I finally had my logo designed. My younger brother came up with the idea about ten years ago while we were driving together to work, we have been working together for over thirty years. We were brainstorming on a new name for my bicycle hobby. It has said Kr8 Ape on my truck license plate for about that long. The image is copyrighted and I am going through the long and fairly expensive process of a trademark right now. Look for the small banner I had made for my swap space at Monroe next weekend.


----------



## Darthvader (Apr 25, 2022)

Where will you be using the mark?

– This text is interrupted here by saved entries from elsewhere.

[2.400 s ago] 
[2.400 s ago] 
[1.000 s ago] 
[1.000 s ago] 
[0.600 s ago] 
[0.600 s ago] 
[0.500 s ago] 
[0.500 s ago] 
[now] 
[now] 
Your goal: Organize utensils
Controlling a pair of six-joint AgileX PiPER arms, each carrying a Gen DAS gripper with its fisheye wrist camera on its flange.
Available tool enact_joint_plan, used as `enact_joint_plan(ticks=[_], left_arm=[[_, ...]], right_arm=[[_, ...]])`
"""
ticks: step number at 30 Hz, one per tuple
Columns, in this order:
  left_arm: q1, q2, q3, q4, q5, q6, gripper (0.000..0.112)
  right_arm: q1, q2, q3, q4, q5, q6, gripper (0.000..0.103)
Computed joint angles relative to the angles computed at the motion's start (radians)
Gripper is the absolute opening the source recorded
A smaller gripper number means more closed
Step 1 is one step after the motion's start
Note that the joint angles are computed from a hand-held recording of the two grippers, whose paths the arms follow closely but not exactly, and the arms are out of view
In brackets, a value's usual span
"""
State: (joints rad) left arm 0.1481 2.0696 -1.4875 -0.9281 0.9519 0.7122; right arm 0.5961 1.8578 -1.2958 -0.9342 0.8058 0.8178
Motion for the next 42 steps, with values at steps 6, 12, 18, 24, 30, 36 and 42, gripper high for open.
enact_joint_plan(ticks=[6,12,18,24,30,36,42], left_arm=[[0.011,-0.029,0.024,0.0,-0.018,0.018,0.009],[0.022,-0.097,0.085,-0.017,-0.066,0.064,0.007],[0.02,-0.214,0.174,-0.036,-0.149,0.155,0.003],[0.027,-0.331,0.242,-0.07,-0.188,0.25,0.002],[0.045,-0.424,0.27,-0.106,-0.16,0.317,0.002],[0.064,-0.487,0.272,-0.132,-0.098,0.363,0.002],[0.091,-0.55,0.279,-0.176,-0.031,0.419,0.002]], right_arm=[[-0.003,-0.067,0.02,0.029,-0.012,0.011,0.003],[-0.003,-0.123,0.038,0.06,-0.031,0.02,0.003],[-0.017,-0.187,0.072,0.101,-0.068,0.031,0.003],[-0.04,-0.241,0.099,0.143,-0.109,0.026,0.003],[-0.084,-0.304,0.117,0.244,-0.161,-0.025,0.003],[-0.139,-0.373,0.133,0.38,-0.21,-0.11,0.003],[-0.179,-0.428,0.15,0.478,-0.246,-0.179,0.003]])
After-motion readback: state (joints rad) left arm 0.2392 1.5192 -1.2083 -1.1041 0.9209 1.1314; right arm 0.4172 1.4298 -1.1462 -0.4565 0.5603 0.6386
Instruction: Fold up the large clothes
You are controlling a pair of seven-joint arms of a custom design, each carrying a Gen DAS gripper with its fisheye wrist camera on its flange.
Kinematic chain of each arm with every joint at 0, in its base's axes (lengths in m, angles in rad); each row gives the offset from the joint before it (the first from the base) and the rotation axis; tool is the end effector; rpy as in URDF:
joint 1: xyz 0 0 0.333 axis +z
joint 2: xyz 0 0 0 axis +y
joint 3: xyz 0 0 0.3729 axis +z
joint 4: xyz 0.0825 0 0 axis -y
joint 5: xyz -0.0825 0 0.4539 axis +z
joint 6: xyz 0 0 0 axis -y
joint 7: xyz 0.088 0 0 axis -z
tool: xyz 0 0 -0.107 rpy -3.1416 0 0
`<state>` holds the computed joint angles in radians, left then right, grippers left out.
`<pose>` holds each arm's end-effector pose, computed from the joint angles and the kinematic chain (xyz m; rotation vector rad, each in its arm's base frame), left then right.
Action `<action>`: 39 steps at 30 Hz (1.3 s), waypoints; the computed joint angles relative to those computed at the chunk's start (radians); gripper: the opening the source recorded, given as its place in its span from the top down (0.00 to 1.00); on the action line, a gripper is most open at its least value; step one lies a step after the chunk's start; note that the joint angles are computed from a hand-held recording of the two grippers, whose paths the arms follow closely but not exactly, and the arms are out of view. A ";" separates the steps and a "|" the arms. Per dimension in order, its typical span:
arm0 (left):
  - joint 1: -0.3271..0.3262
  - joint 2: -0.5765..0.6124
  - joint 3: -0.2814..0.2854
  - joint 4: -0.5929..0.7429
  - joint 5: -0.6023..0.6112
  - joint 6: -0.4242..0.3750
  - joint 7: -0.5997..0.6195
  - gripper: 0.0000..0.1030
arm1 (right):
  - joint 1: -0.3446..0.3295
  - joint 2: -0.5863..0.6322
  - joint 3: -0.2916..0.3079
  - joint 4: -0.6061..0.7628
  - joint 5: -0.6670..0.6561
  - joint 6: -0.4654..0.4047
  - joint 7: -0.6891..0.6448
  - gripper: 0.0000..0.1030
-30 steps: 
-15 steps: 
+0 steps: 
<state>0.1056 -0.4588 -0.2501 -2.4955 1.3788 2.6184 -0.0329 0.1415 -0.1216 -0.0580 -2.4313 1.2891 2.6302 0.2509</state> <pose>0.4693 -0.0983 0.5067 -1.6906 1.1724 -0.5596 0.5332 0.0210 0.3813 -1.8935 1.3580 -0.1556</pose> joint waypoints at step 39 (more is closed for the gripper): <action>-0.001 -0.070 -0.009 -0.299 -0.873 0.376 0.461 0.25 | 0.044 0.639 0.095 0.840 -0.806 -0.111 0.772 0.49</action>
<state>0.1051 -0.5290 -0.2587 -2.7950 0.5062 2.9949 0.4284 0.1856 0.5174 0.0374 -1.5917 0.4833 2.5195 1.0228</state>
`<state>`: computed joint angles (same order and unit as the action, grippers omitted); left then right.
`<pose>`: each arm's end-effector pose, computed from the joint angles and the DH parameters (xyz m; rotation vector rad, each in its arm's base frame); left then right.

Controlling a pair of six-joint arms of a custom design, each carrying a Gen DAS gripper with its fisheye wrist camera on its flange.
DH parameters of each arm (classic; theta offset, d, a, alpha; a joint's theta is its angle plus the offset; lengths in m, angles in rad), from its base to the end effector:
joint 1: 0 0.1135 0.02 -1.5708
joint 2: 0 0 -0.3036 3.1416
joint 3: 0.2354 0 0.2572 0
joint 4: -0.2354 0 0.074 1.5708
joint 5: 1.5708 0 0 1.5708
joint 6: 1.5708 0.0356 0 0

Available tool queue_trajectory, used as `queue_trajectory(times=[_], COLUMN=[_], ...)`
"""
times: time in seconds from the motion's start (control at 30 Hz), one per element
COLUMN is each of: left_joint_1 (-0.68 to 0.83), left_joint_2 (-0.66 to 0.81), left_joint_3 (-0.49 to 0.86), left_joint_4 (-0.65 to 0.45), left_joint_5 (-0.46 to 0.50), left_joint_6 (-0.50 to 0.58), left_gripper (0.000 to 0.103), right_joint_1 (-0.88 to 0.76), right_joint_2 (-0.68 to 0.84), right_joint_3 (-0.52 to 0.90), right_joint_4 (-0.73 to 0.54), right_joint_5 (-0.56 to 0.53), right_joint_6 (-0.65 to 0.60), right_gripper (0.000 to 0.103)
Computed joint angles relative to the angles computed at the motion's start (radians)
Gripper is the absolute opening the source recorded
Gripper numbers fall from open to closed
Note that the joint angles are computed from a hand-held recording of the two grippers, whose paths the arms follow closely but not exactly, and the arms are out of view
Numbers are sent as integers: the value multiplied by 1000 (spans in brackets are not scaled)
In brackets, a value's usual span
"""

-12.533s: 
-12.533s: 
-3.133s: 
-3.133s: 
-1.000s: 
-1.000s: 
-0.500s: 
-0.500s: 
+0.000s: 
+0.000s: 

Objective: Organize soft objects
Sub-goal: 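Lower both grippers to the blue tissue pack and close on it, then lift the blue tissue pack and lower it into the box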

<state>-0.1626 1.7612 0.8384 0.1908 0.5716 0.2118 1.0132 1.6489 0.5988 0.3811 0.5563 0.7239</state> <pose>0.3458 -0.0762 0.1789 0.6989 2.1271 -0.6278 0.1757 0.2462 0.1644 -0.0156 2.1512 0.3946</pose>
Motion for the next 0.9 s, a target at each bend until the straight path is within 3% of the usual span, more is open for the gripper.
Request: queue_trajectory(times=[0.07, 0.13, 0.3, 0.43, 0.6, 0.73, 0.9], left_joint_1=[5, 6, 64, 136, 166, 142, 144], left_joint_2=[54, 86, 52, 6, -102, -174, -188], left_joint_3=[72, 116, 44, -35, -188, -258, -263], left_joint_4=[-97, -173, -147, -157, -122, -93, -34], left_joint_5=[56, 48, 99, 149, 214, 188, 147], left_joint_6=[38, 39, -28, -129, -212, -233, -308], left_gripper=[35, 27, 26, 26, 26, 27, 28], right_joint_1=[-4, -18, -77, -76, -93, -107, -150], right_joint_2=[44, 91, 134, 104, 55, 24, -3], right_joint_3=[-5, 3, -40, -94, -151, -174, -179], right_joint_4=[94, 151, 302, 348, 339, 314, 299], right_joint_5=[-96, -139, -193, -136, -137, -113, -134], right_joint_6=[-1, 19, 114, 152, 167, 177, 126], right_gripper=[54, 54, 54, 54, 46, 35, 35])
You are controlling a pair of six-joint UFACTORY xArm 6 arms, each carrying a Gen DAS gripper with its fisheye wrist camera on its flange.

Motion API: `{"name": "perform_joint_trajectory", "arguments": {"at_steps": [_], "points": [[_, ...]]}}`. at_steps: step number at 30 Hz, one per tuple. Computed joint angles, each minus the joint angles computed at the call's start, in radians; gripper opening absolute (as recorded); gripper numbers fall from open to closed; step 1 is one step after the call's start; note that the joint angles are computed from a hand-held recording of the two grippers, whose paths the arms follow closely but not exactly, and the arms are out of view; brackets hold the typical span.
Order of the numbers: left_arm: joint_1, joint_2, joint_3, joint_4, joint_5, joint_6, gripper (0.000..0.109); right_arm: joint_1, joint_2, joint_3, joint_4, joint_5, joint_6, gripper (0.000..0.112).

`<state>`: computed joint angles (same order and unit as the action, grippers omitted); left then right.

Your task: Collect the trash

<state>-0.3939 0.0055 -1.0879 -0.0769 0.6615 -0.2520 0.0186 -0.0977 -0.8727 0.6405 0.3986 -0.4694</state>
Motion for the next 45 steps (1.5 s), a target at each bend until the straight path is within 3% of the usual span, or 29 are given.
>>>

Do you have a website or a product? Its pretty neat.


----------



## jammer (Apr 25, 2022)

No website, just as advertising for my hobby. I plan to wear t-shirts to the local auctions and just out and about. I only sell bikes and parts to support my hobby. I retire in 67 days from today, plan on finding more bikes and more bikes. Thanks for the coment.


----------



## flyingtaco (Apr 25, 2022)

July 1 retirement date. Are you an Autoworker?


----------



## jammer (Apr 25, 2022)

*I've been in the Carpenters Union for 37 years, right out of high school, local #1485 in LaPorte, Indiana.*


----------



## flyingtaco (Apr 26, 2022)

Good for you.👍🏽nice to be able to retire young!!!


----------



## Darthvader (Jun 4, 2022)




----------